While effective, this cyclical process of churning colors and peacocks crying is still quite ambiguous, and leads to many possible interpretations of the poem. It’s possible that it may simply be literal, and the speaker is haunted by the cries of peacocks that were perhaps upset by the twilight and the approaching, literal night, or perhaps by the wind blowing and turning leaves, or the sounds of the hemlocks themselves. Certainly the tense of the poem (entirely in the past tense) would make it seem that the speaker is still with us, and communicating the story directly. But I feel that the speaker’s fear is too great for the simple cries of peacocks lamenting the waning day and rustling hemlocks, and the racing, highly enjambed form of the poem implies to me a man’s racing thoughts, desperately trying to control his memories so he can come to peace with the looming night.

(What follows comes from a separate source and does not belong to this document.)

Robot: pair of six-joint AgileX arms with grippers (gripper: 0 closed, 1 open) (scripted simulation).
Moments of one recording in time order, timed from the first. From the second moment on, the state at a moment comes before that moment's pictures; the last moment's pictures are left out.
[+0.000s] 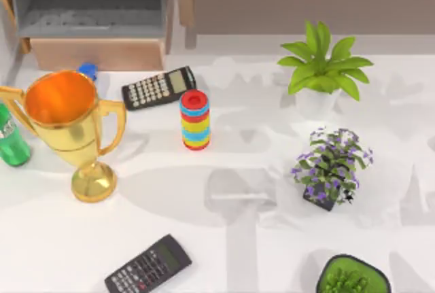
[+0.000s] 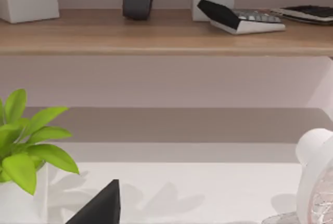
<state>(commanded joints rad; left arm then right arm) 0.91 2.03 1.09 0.68 0.56 1.20 0.00 0.00 0.00 0.00 0.00 0.00</state>
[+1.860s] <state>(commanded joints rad) 0.36 2.43 2.36 -1.32 0.09 0.44 0.00 0.00 0.00 0.00 0.00 0.00</state>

In my first reading I noted the heavy (literally!) emphasis on the hemlocks, which made me recall the ancient Greek death penalty of drinking hemlock. Then the story of Socrates’ death came to my mind. Socrates was called the Corruptor of Youth, and he was forced to either drink hemlock or go into exile from Athens. To the great dismay of his many followers, the old man in his twilight decided to drink hemlock. For me the peacocks represent Socrates’ followers, whose indefinite cry can be seen as their disagreement with his accusers, his sentence, and his decision. I remember the famous painting “The Death of Socrates” by Jacques-Louis David, which shows Socrates unrepentant about his choice, as he argued that no philosopher should fear death, and his many followers, wearing red, orange, green, yellow and blue, overcome with woe as darkness begins to creep from the corners of the image across the room. The gravity of the turning leaves and colors now could make sense as the poison may have been mixed before him, and it took slow effect. Socrates had to drink the poison and then walk around until his legs were numb, when he would lie down and let the numbness, the final dark – his night – slowly sweep over him. One can imagine Socrates suppressing his fear in the twilight, contemplating his defiance of the turning winds only to succumb to the colors of the fallen leaves repeating themselves, as he watches the planets gather in mourning while the night and the color of the heavy hemlocks stride over him, suddenly overcome with the fear and disorientation of death. And he remembers the cry of the peacocks.